Here's a readable solution using a dictionary:
d = {}
for k in file1:
d[k] = 0
for line in file2:
v, k = line.split()
d[k] = v
for k in sorted(d):
print d[k], k
You can try something like:
l1 = open('file1').read().split()
l2 = [line.split() for line in open('file2')]
for x, y in zip(l1, l2):
if x not in y:
print 0, x
print ' '.join(y)
but if you follow your logic, the output should be
358 47
0 48
450 49
0 49
56 50
and not
358 47
0 48
450 49
56 50
def file_process(filename1, filename2):
# read first file with zeroes as values
with open(filename1) as fp:
adict= dict( (line.rstrip(), 0) for line in fp)

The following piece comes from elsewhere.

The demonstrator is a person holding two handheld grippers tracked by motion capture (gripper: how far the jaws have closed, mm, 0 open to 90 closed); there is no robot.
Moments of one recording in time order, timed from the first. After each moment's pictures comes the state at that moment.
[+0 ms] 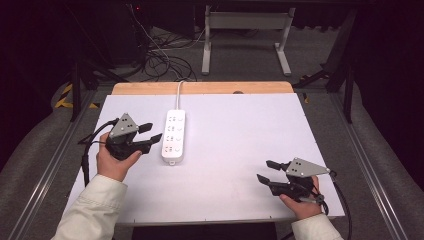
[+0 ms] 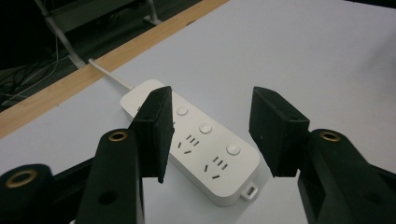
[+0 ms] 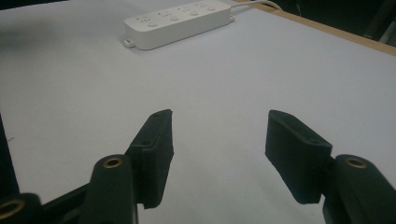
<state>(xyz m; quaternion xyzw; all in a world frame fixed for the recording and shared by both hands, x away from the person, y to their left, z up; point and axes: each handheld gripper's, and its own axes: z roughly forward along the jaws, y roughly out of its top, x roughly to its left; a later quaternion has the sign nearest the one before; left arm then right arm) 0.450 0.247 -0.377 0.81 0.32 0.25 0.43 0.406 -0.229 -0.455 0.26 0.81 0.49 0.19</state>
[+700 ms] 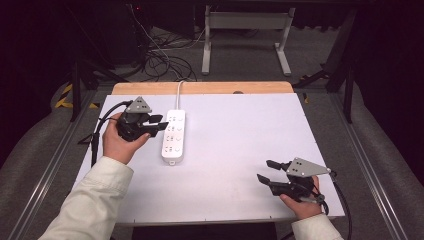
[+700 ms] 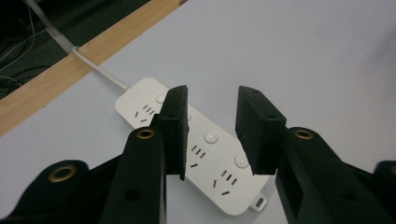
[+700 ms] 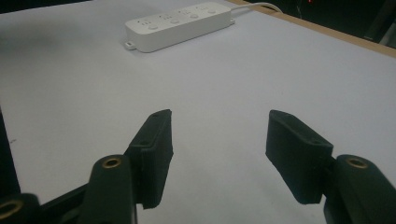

# read second file as "value key"
with open(filename2) as fp:
adict.update(
line.rstrip().partition(" ")[2::-2] # tricky, read notes
for line in fp)
for key in sorted(adict):
yield adict[key], key
fp= open("output_file", "w")
fp.writelines("%s %s\n" % items for items in file_process("file1", "file2"))
fp.close()
str.partition(" ") returns a tuple of (pre-space, space, post-space). By slicing the tuple, starting at item 2 (post-space) and moving by a step of -2, we return a tuple of (post-space, pre-space), which are (key, value) for the dictionary that describes the solution.
PS Um :) I just noticed that my answer is essentially the same as Daniel Stutzbach's.